**Problem requirements**
Without the pictures, restate all of the data below word for word.

**Data**
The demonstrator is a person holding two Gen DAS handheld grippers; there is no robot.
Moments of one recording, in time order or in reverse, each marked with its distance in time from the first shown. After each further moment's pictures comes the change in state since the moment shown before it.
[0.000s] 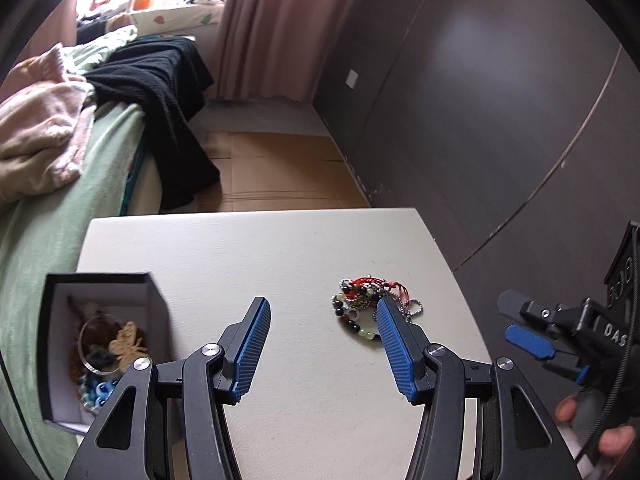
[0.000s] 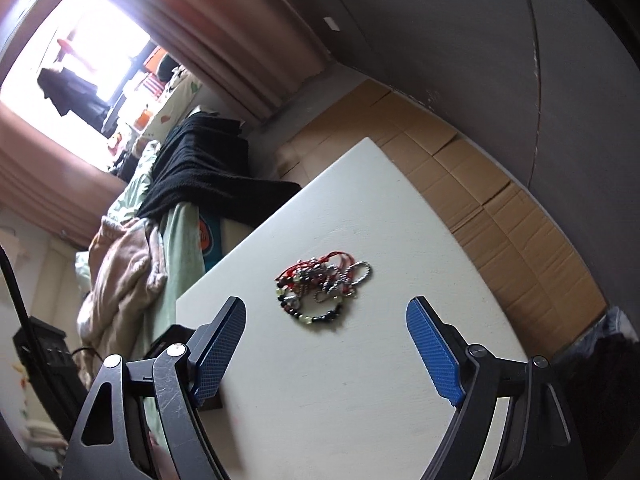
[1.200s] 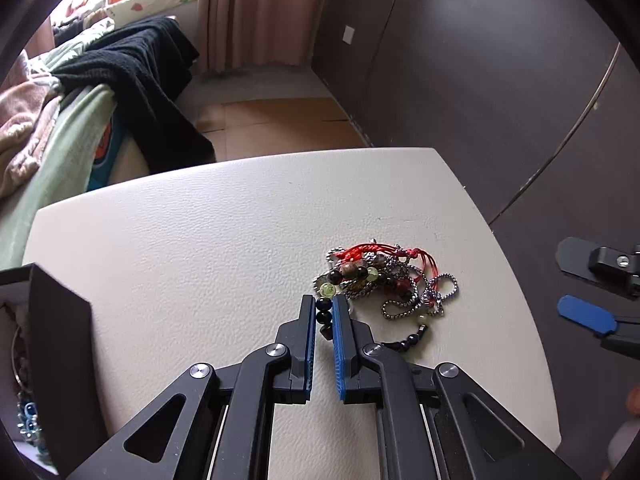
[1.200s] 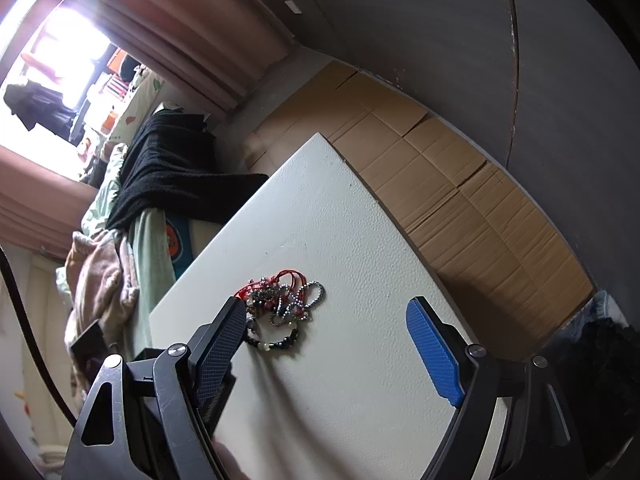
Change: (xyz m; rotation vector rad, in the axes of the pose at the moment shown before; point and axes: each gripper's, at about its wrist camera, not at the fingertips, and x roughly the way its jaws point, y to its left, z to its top) left arm 0.078 -0.019 -0.015 0.052 0.110 0.057; right arm 0.025 -0.023 0.027 0.066 0.079 -0.080
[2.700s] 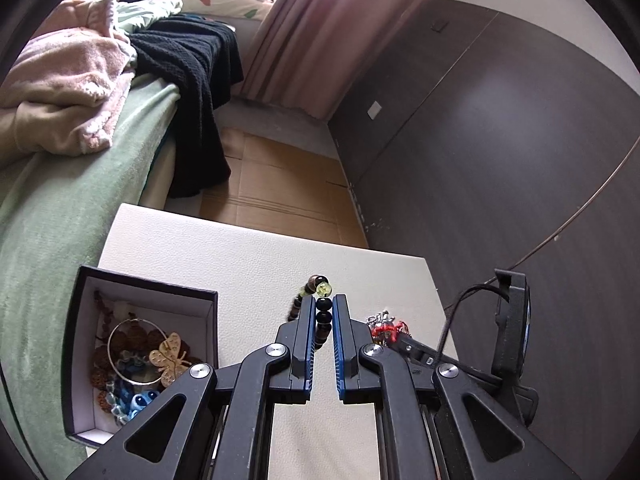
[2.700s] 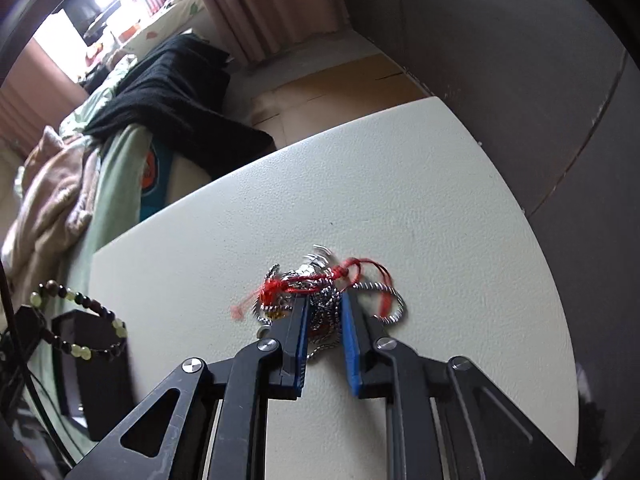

**Reply to the exercise**
The demonstrator is a person holding two Gen DAS handheld grippers; there is no robot.
Moments of one recording, in time order or in reverse, each marked with its distance in time from the first shown. After each further moment's pictures comes the change in state since the moment shown before it.
[0.000s] 
[0.000s] 
[1.200s] 
[1.200s] 
Change: (xyz m; rotation vector rad, in the axes of the pose at the moment shown before; point and axes: each gripper's, at about its wrist camera, not at the fingertips, and x roughly the way its jaws point, y to its left, z to its top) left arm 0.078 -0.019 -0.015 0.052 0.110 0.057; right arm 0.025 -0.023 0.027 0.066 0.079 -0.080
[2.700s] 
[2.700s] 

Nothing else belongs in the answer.